> But why have a special case for hub/hcd use that is different from the
> drivers?  If a driver wants to grab a device, it should be able to use
> it until it decrements the count.  

Yes, but drivers are also required to stop using the device completely
when they return from disconnect() processing for its interface.  At
that point they've stopped using it, and decremented the refcount
so that their contribution is zero, but the count itself is nonzero ...
just like before probe().

Drivers are never the first to increment a count, or last to decrement.
(Unless they've got significant bugs...)

We know that because khubd (or root hub init) create all devices
and initializes their count ... and khubd (or root hub shutdown) are
likewise responsible for cleaning up all the device state.  Since they
do so only after disconnect()ing all drivers, there is no legitimate
way anyone else could hold that last reference.

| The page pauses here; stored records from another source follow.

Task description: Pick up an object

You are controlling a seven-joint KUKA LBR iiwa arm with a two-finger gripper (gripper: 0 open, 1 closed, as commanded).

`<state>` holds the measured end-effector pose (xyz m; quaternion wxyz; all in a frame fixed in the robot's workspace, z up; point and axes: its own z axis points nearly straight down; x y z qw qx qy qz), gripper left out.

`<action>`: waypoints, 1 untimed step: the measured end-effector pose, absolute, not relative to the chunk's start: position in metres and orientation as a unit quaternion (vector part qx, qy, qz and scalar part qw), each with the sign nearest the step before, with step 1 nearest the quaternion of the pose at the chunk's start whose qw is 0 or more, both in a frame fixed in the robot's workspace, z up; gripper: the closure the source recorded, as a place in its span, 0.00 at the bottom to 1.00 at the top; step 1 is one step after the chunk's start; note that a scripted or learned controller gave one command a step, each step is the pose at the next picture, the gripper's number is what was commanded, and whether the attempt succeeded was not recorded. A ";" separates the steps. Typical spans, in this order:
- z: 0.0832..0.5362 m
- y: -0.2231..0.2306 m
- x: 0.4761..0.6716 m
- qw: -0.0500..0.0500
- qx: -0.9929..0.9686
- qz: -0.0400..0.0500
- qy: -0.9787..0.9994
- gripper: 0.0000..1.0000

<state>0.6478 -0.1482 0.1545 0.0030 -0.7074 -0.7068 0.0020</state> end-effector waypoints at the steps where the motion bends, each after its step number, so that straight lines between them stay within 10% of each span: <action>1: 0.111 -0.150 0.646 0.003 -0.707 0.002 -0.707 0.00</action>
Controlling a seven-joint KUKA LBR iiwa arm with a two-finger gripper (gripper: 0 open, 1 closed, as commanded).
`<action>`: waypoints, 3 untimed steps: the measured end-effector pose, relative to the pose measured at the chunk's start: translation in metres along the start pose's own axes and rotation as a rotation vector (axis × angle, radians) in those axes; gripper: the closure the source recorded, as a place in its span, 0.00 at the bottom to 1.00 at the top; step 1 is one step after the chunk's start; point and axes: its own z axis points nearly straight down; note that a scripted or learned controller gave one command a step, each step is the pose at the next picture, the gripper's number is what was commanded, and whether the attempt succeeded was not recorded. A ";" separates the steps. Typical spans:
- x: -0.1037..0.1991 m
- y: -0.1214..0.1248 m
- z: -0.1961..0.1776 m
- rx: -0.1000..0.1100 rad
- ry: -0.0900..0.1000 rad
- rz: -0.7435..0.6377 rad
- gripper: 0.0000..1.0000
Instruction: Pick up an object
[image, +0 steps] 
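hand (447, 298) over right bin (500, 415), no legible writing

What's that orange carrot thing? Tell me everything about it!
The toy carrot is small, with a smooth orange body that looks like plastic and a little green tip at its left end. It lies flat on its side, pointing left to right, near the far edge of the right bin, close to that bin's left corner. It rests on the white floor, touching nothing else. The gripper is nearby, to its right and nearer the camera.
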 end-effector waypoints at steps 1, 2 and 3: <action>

>    Now granted that usage could just
> spit back errors from the hcd, as the device is no longer present, but
> it would still be valid.

In what sense would it be "valid" though?  It wouldn't be connected to
any hub; I/O to it couldn't work; HCD state has to have been purged;
even the address may have been reused already.  Some other
device may even have been connected to that hub port.  There's a
lot of state associated with devices ... which parts would you still
expect to be valid in such cases, after some driver doesn't do its
disconnect() processing correctly?

I see this as enforcing a basic integrity/synchronization constraint.
If disconnect() for some driver is broken, so it's still trying to use a
device after it's disconnected, I see no reason to do anything other
than report this for the BUG() that it is.  The line has to be drawn
somewhere, and that seems like the natural place.